● **Task brief**:
Scan the listing for the word "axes" and report every line that contains it.

● **Supplied records**:

---*---

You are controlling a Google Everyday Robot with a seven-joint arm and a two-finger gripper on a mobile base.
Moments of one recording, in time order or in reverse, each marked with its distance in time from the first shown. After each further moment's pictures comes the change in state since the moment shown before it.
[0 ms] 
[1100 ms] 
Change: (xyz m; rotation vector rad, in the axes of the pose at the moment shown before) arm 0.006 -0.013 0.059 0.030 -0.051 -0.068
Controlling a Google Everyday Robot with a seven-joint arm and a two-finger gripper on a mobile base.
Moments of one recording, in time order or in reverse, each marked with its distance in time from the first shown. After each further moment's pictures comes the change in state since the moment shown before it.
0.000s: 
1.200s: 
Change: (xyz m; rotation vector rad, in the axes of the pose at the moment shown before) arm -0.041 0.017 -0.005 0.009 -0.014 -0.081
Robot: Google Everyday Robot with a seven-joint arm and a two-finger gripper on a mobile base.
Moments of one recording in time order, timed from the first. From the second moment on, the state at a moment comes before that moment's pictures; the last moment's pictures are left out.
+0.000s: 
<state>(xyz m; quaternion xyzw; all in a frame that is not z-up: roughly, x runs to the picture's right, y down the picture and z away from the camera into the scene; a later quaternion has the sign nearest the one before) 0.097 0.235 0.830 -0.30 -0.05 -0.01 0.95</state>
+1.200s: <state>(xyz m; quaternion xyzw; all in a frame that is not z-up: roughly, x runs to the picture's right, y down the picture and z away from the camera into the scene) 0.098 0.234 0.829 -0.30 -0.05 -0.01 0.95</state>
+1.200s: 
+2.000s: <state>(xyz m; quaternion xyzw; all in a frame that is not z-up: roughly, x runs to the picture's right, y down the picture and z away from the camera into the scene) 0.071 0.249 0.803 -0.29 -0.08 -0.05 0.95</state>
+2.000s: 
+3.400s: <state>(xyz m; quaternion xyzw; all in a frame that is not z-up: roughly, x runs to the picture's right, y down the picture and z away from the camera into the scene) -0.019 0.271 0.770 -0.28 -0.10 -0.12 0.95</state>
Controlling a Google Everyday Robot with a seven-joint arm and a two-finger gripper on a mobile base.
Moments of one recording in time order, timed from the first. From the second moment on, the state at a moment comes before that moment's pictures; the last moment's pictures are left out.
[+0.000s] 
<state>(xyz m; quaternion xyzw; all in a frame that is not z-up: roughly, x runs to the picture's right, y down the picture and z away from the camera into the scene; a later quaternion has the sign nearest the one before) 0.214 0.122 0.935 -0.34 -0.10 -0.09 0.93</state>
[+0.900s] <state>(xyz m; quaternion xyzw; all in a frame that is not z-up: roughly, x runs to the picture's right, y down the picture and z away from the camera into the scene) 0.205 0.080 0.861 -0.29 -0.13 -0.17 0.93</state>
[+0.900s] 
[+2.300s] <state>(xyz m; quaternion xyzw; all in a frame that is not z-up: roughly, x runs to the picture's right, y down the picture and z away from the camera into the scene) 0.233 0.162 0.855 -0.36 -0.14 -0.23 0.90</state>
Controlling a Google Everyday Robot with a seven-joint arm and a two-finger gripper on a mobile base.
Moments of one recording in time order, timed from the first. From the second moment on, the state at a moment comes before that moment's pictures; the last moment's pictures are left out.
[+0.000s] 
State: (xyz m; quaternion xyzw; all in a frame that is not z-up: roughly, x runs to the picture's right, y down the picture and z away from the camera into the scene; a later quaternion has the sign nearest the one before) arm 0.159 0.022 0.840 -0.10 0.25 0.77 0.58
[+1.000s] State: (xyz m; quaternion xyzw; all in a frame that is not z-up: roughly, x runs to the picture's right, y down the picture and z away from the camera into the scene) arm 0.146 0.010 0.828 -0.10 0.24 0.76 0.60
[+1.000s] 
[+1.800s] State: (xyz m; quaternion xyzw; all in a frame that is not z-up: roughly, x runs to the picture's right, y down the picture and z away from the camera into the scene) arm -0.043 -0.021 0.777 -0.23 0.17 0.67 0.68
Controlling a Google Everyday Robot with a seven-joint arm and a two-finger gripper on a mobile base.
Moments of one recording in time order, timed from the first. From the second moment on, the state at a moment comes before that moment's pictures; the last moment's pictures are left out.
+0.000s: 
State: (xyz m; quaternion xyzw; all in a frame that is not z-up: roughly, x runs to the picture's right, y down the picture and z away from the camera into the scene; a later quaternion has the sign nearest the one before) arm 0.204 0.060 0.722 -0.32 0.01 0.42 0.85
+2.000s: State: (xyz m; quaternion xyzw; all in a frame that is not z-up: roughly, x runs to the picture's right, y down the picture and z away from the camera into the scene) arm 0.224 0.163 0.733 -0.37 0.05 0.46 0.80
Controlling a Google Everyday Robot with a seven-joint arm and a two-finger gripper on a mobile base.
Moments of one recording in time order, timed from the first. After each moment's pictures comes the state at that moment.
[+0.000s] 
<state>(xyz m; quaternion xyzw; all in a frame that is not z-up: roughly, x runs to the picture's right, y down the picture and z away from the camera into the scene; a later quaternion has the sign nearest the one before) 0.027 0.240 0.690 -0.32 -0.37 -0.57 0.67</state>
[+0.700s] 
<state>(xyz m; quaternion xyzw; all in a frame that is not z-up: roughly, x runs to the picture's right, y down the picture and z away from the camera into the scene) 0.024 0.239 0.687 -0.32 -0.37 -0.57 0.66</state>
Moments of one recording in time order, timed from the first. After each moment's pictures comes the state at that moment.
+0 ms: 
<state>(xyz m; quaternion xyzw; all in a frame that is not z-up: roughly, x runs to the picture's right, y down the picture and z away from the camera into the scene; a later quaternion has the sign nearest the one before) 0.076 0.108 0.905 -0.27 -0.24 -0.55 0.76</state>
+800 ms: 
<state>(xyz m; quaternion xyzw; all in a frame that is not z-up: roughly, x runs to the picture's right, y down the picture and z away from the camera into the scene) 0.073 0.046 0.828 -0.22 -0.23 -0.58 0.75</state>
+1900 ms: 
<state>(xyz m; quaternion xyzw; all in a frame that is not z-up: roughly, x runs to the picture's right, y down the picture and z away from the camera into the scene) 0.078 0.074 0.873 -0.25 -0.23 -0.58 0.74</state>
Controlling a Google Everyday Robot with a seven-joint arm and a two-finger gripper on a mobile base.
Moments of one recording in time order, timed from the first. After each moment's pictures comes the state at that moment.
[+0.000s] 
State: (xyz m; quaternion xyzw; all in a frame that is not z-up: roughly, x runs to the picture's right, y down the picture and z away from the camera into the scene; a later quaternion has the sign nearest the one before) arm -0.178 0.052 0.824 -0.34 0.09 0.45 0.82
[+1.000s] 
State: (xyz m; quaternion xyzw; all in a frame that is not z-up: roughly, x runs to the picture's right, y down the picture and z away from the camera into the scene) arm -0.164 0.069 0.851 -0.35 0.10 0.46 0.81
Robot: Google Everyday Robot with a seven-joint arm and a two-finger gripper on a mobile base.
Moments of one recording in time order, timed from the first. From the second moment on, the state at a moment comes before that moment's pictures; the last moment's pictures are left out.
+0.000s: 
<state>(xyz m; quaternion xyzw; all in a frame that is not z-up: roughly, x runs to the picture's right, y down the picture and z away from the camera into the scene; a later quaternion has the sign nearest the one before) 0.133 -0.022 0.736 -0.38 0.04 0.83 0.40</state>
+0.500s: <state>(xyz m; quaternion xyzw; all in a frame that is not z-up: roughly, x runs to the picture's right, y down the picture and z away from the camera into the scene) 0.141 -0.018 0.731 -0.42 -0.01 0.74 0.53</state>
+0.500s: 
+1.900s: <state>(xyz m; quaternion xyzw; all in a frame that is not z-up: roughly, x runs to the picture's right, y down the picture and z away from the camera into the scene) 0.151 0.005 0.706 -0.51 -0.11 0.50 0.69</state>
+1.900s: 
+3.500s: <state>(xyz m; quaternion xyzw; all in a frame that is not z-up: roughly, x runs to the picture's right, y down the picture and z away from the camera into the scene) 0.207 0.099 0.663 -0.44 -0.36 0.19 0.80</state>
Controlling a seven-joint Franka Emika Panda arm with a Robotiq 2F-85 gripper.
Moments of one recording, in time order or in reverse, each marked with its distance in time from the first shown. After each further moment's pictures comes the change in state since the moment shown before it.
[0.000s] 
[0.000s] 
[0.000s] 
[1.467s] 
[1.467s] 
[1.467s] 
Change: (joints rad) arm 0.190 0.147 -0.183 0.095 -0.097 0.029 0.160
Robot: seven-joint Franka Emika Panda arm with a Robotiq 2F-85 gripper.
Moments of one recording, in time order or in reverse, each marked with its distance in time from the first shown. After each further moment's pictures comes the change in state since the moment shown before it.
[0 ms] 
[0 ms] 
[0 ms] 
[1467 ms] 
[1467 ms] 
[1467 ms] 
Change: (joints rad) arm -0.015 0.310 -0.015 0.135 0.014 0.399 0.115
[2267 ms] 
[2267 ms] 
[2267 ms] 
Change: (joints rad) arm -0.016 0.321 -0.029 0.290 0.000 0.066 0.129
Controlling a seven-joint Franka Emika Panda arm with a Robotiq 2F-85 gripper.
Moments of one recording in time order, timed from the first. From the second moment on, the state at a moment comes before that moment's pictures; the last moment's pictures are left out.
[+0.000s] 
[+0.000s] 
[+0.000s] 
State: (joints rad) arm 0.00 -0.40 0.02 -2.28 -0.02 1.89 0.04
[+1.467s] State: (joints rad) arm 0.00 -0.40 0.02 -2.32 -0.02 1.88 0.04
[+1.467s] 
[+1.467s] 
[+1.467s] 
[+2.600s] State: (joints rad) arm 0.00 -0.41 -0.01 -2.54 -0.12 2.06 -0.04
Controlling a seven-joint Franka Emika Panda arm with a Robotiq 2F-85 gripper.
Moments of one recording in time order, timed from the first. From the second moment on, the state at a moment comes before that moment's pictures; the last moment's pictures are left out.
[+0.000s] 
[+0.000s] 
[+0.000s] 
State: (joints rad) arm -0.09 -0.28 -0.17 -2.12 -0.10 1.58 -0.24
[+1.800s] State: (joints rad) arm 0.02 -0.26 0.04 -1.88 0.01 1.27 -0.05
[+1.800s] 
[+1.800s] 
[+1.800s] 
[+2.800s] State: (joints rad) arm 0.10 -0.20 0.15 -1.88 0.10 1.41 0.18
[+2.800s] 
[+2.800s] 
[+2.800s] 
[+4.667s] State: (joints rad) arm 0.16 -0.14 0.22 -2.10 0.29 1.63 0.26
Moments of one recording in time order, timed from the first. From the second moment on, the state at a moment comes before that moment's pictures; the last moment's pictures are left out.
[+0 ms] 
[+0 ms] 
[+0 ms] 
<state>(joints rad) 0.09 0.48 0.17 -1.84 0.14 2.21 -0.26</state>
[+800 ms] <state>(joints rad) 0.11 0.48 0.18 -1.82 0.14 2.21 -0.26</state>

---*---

● **Response**:
Change: (xyz m; rotation vector rad, in the axes of the pose at the moment shown before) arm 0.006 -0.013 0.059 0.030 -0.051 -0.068
Change: (xyz m; rotation vector rad, in the axes of the pose at the moment shown before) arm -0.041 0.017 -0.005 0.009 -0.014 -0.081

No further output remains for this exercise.